TASK REQUIREMENTS =
Write out the stretch of lines below that begins at the line with "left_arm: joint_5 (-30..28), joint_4" and ends at the line with "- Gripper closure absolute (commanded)", including both, exactly as given and nothing more.

*** THE RECORDS Section Begins ***

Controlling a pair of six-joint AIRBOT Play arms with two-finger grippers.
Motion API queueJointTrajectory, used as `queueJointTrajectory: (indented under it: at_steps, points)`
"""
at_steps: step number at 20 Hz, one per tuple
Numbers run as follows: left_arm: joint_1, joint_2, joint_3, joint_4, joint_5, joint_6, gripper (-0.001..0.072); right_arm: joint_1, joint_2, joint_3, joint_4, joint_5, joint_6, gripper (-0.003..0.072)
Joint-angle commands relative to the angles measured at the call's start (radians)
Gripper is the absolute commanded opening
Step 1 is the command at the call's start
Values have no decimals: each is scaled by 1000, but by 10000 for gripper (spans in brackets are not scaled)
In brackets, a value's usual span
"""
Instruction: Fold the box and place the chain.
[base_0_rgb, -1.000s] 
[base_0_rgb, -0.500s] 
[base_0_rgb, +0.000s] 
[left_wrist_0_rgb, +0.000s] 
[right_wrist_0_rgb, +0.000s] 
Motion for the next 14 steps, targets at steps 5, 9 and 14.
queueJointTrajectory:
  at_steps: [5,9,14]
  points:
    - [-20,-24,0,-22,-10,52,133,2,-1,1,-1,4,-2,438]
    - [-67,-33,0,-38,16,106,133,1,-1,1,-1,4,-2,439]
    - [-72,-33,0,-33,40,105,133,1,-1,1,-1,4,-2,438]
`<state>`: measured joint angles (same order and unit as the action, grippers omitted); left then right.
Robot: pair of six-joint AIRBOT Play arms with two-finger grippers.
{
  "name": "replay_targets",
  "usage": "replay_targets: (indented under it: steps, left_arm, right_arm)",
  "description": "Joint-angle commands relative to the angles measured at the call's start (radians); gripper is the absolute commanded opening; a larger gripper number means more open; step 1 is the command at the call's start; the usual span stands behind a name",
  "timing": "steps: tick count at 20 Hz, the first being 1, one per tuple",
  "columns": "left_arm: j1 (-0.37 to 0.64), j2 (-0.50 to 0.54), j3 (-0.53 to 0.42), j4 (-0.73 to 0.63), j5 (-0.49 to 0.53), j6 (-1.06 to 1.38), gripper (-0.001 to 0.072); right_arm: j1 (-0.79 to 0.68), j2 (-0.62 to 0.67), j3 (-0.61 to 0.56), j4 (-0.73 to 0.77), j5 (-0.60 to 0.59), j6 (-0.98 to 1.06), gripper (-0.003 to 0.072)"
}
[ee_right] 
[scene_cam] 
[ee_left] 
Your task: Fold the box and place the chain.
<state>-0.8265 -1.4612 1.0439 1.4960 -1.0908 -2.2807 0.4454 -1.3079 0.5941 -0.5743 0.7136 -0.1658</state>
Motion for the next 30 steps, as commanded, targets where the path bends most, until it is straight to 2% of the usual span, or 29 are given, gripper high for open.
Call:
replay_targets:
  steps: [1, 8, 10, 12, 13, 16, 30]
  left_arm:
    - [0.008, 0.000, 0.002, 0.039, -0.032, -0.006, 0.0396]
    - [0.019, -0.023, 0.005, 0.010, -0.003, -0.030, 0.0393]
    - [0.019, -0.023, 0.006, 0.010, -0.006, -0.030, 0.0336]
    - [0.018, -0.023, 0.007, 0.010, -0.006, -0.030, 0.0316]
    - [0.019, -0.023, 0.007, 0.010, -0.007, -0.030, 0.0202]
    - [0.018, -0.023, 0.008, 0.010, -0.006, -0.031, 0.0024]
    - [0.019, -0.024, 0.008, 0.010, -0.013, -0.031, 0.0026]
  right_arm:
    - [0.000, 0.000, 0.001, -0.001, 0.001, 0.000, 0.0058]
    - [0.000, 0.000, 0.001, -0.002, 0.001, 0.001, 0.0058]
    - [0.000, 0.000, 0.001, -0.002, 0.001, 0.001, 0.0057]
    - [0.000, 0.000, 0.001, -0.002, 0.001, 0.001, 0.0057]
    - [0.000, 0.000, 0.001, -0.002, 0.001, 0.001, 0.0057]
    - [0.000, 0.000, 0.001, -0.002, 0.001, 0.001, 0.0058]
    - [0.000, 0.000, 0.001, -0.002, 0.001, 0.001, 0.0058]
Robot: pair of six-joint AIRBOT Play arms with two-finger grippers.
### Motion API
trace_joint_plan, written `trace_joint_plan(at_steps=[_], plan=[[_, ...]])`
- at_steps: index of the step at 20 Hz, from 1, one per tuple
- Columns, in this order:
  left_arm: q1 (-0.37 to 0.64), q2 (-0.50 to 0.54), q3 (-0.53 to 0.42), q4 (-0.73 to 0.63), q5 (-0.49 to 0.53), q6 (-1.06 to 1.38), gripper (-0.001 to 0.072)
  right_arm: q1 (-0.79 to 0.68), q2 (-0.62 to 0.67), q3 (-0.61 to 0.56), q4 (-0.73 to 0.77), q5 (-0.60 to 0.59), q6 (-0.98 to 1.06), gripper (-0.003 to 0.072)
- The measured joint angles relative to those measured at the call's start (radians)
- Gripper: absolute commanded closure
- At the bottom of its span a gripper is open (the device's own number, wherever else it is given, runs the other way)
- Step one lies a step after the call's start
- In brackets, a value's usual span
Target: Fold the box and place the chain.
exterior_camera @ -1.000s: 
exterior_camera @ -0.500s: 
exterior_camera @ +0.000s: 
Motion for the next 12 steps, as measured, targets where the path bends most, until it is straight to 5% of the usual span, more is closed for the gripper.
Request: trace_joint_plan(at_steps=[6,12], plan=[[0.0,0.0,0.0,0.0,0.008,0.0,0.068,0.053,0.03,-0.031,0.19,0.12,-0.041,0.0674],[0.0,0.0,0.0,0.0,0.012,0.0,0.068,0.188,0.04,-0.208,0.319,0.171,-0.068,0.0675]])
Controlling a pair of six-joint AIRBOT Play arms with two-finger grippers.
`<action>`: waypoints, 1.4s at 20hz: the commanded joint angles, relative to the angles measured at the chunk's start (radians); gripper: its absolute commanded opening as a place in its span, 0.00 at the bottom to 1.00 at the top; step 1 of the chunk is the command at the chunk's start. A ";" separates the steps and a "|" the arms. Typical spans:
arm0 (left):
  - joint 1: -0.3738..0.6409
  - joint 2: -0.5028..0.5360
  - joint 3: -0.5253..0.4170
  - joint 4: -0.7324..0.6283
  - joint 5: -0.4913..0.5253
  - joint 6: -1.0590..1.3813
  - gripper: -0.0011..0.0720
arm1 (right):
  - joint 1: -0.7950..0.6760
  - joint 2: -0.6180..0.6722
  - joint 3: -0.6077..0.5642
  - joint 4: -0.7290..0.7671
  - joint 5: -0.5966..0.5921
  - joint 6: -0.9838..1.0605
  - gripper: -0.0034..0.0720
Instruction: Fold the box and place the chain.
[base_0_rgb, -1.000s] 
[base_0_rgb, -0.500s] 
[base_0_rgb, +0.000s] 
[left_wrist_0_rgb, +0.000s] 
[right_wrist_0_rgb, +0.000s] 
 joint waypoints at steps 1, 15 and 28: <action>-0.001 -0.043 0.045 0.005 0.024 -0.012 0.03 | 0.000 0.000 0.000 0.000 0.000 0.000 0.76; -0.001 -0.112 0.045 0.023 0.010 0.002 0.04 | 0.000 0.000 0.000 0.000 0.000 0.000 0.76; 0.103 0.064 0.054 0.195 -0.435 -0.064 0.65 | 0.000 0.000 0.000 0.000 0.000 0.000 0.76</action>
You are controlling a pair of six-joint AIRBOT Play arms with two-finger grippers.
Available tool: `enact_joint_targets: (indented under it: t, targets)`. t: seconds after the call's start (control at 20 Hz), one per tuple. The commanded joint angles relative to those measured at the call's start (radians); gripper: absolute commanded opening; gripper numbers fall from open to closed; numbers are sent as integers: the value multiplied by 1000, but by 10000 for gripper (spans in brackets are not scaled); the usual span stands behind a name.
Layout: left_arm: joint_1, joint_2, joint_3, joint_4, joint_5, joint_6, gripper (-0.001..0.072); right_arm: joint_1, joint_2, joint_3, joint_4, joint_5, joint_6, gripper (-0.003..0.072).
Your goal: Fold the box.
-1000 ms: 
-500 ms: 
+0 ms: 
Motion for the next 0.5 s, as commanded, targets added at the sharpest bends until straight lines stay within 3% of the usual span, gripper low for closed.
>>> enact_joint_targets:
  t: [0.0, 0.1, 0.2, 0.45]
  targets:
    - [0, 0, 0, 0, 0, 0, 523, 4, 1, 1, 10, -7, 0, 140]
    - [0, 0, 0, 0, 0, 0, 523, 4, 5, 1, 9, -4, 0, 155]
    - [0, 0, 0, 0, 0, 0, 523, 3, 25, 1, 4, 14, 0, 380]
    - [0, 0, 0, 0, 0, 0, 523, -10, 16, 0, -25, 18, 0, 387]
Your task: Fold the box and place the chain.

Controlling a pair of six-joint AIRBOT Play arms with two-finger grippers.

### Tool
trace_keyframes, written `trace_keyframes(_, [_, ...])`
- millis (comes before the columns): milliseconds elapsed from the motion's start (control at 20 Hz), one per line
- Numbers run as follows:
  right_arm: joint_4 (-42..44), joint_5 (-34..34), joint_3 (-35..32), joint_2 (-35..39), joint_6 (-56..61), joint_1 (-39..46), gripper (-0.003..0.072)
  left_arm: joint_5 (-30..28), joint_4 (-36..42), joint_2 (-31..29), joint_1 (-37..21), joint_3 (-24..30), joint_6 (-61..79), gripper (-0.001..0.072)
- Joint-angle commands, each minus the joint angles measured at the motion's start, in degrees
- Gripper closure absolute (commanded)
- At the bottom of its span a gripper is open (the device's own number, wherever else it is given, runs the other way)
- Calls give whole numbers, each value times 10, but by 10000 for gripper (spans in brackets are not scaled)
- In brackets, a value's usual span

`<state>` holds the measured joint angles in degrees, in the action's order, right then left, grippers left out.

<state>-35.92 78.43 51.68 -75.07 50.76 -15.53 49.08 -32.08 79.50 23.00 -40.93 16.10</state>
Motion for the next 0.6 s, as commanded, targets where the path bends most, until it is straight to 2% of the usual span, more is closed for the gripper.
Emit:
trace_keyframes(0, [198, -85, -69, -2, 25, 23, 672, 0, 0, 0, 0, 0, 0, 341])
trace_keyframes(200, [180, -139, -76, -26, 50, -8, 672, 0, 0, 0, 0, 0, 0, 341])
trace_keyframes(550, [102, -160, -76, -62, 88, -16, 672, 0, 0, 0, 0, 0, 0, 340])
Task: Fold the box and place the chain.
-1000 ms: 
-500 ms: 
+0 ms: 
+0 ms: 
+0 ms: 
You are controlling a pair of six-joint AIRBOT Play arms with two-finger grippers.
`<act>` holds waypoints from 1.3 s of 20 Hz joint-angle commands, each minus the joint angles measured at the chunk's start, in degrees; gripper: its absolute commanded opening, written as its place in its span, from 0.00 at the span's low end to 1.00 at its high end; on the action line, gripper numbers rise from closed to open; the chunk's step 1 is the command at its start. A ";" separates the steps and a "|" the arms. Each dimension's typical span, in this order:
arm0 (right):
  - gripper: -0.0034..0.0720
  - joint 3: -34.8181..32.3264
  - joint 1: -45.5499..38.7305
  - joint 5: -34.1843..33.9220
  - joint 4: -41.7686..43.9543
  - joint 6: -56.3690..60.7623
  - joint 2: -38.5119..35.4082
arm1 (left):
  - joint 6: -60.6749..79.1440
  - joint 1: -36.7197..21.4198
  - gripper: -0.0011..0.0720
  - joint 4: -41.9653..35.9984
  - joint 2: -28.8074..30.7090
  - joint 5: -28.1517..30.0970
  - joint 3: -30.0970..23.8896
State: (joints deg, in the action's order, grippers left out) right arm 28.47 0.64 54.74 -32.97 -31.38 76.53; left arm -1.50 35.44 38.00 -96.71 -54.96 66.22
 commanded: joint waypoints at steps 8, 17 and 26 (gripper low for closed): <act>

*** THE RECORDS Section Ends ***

REPLY =
  left_arm: joint_5 (-30..28), joint_4 (-36..42), joint_2 (-31..29), joint_1 (-37..21), joint_3 (-24..30), joint_6 (-61..79), gripper (-0.001..0.072)
- Joint-angle commands, each minus the joint angles measured at the motion's start, in degrees
- Gripper closure absolute (commanded)

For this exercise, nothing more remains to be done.